Task instructions >> From the listing below, extract every line in which the word "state" appears.

(Supplied material)

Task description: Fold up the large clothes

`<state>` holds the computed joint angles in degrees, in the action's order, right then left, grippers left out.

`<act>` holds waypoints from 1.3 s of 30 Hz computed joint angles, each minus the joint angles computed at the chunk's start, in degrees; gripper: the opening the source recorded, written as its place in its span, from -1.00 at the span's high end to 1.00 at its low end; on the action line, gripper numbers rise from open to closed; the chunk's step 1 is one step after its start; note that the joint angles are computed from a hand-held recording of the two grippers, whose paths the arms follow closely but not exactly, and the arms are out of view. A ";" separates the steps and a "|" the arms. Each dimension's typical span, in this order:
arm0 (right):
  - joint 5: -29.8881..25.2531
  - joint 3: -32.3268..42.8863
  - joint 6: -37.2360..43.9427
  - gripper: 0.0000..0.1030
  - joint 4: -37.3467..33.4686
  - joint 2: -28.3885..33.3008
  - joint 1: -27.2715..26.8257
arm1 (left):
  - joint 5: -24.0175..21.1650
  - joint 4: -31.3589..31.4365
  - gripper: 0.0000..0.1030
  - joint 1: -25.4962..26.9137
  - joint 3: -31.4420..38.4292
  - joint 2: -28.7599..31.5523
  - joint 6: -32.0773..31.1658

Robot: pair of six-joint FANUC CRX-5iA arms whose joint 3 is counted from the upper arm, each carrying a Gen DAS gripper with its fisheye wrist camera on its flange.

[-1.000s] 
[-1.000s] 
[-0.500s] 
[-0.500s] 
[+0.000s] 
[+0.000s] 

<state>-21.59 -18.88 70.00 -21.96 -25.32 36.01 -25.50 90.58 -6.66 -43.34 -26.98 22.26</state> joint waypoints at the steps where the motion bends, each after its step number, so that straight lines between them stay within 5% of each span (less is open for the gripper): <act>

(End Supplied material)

Expected answer >>
`<state>` holds the computed joint angles in degrees, in the action's order, right then left, grippers left out.
<state>-21.59 -18.88 70.00 -21.96 -25.32 36.01 -25.50 90.58 -6.66 -43.34 -26.98 22.26</state> joint waypoints at the steps where the motion bends, each after its step number, so that straight lines between them stay within 5% of each span (less is open for the gripper): <act>

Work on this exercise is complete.